I'm working though an exam set and came across the problem of showing that the ring
$$ R=\begin{bmatrix} \mathbb{R} & 0\\ \mathbb{R} & \mathbb{R} \end{bmatrix} = \{ \begin{bmatrix} a & 0\\ b & c \end{bmatrix} | a,b,c \in \mathbb{R} \} $$ is (Artinian) semisimple. I know that R is a noncommutative ring, and that it is both artinian and noetherian (Since $(R,+)$ is a three-dimensional vector space over $\mathbb{R}$, any ideal of $I$ must form a vector space over $\mathbb{R}$ of dimension $\leq 3$, so that any nested sequence of ideals contains at most 4 distinct ideals).

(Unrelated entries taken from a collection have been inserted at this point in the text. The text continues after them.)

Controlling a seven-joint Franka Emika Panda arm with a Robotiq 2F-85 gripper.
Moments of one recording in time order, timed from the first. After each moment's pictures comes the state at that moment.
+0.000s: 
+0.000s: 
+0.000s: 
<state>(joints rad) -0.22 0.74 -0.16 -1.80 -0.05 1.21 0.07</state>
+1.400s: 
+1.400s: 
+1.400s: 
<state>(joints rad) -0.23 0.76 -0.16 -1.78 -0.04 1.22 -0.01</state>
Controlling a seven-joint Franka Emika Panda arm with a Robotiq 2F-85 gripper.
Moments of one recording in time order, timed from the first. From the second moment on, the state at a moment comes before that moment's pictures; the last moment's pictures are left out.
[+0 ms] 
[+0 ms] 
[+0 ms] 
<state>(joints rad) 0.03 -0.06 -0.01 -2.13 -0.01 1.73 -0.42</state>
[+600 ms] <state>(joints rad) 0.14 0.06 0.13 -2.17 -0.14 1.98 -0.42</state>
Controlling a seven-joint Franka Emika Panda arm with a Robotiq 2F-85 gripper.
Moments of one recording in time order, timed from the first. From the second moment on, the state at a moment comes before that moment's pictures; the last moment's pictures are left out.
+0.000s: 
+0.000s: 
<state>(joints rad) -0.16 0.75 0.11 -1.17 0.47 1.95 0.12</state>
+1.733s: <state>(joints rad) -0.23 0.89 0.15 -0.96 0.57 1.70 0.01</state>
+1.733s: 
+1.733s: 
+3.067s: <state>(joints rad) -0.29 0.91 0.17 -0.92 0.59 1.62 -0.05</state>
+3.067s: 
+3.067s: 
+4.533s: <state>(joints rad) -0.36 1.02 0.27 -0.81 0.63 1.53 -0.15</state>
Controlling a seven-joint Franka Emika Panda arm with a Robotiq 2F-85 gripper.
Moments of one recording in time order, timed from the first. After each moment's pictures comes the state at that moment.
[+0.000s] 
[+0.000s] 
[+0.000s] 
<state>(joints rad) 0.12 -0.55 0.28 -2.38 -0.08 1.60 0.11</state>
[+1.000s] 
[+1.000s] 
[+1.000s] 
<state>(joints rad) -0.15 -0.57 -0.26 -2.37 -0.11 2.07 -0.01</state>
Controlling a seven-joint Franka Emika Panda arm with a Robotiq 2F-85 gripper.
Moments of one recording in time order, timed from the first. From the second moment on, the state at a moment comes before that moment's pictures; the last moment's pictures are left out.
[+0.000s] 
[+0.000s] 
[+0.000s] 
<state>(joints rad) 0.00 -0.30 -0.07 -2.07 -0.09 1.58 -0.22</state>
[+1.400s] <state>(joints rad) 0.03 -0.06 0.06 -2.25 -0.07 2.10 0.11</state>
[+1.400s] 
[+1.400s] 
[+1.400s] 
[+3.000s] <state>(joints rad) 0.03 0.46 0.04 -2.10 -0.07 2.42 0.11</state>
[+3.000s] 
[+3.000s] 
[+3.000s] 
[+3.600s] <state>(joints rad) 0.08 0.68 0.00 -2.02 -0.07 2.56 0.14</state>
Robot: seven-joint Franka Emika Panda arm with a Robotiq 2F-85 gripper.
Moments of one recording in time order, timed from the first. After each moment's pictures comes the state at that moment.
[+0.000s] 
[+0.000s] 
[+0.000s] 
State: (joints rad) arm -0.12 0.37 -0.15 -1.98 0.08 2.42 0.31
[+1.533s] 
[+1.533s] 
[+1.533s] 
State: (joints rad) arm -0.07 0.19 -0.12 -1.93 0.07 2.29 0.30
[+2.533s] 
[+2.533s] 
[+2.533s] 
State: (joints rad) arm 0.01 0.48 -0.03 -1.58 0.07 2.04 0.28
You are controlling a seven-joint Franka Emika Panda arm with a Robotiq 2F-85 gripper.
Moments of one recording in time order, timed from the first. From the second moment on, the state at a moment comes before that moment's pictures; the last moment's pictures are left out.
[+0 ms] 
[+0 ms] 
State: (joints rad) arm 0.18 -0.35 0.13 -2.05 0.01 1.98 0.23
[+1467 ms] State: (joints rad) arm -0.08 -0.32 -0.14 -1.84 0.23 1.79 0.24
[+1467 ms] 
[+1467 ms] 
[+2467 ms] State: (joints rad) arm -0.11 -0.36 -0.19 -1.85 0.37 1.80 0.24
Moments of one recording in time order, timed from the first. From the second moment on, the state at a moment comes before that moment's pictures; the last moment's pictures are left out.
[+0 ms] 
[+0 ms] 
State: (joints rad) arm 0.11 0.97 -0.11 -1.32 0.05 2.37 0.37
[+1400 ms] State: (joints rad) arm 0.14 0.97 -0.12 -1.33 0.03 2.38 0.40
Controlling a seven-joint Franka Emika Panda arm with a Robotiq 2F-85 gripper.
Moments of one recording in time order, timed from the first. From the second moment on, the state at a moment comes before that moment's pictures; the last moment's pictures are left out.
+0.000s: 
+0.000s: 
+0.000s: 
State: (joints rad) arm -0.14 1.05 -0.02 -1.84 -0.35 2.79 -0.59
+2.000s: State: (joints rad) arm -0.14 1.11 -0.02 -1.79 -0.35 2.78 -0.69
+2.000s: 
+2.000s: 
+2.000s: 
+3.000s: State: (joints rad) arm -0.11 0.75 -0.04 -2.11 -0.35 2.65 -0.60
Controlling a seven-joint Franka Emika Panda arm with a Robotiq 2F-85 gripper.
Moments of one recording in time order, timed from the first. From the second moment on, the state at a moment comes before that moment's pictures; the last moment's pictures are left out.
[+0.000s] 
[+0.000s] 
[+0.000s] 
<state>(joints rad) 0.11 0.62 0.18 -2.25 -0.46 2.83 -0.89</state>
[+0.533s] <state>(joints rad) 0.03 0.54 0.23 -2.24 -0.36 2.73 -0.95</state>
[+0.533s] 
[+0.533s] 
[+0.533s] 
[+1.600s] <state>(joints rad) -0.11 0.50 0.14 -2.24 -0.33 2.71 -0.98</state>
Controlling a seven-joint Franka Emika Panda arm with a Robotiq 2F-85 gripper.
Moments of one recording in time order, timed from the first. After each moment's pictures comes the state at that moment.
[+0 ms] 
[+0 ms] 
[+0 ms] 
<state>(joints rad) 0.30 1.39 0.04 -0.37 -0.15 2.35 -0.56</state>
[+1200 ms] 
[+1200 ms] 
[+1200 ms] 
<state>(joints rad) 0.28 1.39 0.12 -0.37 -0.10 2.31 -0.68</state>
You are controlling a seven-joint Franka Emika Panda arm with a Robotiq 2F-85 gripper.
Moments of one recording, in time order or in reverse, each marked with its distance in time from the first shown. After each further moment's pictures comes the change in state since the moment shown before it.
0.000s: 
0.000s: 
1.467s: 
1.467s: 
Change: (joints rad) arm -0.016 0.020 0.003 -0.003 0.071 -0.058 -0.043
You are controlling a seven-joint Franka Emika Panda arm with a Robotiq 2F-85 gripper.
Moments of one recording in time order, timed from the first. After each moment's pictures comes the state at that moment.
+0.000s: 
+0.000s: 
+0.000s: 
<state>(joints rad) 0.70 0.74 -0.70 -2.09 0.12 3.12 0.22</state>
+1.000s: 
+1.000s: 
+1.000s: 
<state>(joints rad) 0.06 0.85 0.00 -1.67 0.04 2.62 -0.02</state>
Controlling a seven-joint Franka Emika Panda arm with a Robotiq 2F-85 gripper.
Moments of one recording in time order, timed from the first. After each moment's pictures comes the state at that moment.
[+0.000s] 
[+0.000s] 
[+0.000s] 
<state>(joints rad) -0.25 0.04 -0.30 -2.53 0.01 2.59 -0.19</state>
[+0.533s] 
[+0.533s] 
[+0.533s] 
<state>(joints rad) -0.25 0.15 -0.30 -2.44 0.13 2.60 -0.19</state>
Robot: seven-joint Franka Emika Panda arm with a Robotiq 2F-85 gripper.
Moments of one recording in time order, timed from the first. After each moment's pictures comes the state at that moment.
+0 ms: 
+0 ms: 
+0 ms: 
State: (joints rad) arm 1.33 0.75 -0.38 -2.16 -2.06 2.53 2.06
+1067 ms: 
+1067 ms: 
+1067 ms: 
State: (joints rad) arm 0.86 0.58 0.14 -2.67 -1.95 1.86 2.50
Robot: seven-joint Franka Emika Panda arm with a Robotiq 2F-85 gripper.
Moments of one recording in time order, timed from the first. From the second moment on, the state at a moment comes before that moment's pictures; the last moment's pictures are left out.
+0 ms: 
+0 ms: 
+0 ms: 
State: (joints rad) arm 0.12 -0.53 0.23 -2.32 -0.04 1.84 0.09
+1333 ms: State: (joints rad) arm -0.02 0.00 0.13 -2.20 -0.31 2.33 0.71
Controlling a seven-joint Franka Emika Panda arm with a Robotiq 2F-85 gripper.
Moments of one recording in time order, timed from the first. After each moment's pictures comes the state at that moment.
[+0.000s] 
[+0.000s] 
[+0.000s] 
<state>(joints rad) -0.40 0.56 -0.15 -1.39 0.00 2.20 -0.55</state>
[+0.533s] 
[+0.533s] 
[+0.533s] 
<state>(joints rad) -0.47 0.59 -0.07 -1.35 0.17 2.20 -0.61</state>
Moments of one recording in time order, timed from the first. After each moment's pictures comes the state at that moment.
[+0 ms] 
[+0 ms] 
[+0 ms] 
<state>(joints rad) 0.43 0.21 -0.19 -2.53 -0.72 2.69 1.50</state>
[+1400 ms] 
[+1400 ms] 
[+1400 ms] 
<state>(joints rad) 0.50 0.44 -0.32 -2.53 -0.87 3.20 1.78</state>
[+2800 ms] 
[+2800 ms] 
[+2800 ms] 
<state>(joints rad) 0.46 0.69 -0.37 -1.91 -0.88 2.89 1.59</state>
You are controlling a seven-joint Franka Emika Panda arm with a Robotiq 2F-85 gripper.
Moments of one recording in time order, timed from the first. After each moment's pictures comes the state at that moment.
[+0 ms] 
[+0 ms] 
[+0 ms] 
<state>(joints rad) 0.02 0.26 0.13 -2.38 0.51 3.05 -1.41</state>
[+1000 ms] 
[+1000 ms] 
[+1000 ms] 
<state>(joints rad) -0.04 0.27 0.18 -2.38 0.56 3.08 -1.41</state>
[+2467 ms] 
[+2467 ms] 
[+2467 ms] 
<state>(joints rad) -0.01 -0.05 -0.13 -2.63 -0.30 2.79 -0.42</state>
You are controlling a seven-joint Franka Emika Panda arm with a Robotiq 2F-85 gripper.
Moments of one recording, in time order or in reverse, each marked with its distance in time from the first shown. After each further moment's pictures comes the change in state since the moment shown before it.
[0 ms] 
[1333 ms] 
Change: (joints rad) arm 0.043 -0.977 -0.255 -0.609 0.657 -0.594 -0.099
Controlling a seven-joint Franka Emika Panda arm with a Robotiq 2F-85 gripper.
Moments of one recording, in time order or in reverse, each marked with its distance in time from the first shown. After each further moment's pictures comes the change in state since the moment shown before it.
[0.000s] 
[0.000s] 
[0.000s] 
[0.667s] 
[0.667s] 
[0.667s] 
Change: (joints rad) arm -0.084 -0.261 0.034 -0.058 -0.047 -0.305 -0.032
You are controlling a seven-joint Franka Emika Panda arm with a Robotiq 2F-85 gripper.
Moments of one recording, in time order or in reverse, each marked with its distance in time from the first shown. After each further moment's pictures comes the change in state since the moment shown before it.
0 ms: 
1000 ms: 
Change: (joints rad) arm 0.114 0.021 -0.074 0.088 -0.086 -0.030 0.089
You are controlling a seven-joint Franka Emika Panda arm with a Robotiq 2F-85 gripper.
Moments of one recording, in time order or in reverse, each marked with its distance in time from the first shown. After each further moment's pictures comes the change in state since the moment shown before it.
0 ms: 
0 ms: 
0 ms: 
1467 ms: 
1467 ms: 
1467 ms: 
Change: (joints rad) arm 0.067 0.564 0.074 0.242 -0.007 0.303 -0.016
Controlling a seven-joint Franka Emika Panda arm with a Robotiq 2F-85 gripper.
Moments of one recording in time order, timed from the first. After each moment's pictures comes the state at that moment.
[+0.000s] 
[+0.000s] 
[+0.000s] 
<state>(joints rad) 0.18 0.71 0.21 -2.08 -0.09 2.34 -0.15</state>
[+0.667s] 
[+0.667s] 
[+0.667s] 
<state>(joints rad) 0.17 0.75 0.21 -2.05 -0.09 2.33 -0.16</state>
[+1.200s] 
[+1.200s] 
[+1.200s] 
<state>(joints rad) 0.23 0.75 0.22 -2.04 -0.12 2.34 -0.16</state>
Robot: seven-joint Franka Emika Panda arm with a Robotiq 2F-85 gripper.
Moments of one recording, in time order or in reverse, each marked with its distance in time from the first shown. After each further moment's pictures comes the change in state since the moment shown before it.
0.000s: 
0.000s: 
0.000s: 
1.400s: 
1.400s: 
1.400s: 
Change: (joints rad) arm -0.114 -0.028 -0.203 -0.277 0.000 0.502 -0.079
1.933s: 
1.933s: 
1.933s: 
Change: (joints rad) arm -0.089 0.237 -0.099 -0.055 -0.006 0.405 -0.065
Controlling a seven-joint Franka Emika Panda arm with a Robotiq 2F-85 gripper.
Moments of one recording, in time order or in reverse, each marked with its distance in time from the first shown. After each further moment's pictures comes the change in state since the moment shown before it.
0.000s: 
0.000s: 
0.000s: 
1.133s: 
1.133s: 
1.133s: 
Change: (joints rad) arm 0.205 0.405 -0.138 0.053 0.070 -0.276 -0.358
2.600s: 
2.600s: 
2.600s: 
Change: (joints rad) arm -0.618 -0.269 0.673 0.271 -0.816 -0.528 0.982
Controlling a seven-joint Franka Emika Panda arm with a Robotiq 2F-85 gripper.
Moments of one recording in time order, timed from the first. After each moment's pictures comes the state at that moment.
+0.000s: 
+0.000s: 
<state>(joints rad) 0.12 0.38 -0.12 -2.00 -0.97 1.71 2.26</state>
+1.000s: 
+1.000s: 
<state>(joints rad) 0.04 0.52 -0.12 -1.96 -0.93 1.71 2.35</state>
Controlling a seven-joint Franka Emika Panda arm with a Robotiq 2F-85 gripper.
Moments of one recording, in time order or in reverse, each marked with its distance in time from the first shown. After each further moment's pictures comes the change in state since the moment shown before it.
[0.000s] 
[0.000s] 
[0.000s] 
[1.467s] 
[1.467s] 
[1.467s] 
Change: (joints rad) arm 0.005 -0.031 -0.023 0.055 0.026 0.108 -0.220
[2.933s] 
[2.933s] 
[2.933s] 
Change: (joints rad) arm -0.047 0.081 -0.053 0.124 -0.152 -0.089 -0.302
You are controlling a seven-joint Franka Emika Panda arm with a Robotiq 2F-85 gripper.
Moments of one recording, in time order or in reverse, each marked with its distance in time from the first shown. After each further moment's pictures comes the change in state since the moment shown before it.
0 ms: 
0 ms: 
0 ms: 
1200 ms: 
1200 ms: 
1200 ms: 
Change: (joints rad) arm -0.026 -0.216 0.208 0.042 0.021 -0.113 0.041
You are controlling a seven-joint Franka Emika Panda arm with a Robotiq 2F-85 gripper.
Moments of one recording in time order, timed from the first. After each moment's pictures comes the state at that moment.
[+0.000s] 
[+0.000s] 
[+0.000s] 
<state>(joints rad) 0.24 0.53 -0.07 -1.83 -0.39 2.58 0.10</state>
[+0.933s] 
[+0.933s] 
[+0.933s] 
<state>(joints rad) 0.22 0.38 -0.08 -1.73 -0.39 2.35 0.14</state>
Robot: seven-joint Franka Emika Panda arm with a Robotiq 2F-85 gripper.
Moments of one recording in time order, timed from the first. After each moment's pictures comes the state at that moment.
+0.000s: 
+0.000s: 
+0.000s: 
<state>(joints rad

It can be shown that $I=\begin{bmatrix} 0 & 0\\ \mathbb{R} & 0 \end{bmatrix}, J=\begin{bmatrix} 0 & 0\\ 0 & \mathbb{R} \end{bmatrix} K=\begin{bmatrix} \mathbb{R} & 0\\ \mathbb{R} & 0 \end{bmatrix}$ are all ideals of $R$, but that $L = \begin{bmatrix} \mathbb{R} & 0\\ 0 & 0 \end{bmatrix}$ is not. My thought is that $R$ is not an artinian semisimple ring (=completely reducible module over itself) since any submodule of $R$ containing a nonzero element of $L$ must necessary contain $K$:
If a submodule $S$ contains $\begin{bmatrix} t & 0\\ 0 & 0 \end{bmatrix}, t\neq 0$, then $\begin{bmatrix} t^{-1} & 0\\ t^{-1} & 0 \end{bmatrix} \in R$, so that $\begin{bmatrix} t^{-1} & 0\\ t^{-1} & 0 \end{bmatrix} \begin{bmatrix} t & 0\\ 0 & 0 \end{bmatrix}=\begin{bmatrix} 1 & 0\\ 1 & 0 \end{bmatrix} \in S$ but then for any $\begin{bmatrix} a & 0\\ b & 0 \end{bmatrix} \in K$ we have $\begin{bmatrix} a & 0\\ 0 & b \end{bmatrix} \in R$ and accordingly $\begin{bmatrix} a & 0\\ 0 & b \end{bmatrix} \begin{bmatrix} 1 & 0\\ 1 & 0 \end{bmatrix}= \begin{bmatrix} a & 0\\ b & 0 \end{bmatrix} \in S$, showing that $K \subseteq S$. Thus: If $R$ is written as a sum of submodules, then one of the summands must contain $K$, which is not a simple/irreducible(submodule) since it has $I$ as a proper, nontrivial submodule.
$\textbf{Is my argument correct?}$
Also, i found a scribbled solution to the exam saying that $R$ is not simple since $I$ is a nilpotent ideal of $R$, specifically $I^2=(0)$.
$\textbf{Does this argument hold? And why?}$
Thanx, R :)
I think there is a big problem here:
That is not true, even in a semisimple ring. In $R=M_2(\mathbb R)$, which is certainly semisimple, $$ L_1=\left\{\begin{bmatrix}x&0\\y&0\end{bmatrix}\middle|\,x,y \in \mathbb R\right\} $$
$$ L_2=\left\{\begin{bmatrix}x&x\\y&y\end{bmatrix}\middle|\,x,y \in \mathbb R\right\} $$ are both left ideals with $L_1\oplus L_2=R$, but neither contains
$$ L_3=\left\{\begin{bmatrix}0&x\\0&y\end{bmatrix}\middle|\,x,y \in \mathbb R\right\} $$ even though all three submodules are simple.
It is also not clear on why you are concluding that since $K$ is not simple left $R$ module, the ring is not semisimple. You would need to elaborate on this. In principle it could be possible that $K$ is a sum of two simple submodules, which with a third would give a decomposition for $R$. Or perhaps you have another reason which just isn't coming out in the text you included.
In fact it is true that $K$ cannot be a semisimple left module, because $I$ is a submodule that has no complement in $K$, and that would be sufficient to show the ring isn't semisimple.
No, that is not particularly lucid. But it does have a couple elements that are useful.
By far the easiest way to prove the claim is to comment that $I$ is a nonzero nilpotent ideal, and that the Jacobson radical contains nilpotent ideals, so it is not even Jacobson semisimple.
Another way is to quickly compute that it only has trivial central idempotents (the zero matrix and the identity matrix.) In a Wedderburn decomposition of the ring into simple components, this would mean there is only one simple (ring) component: but it is obviously not a simple ring since there's the nontrivial ideal $I$.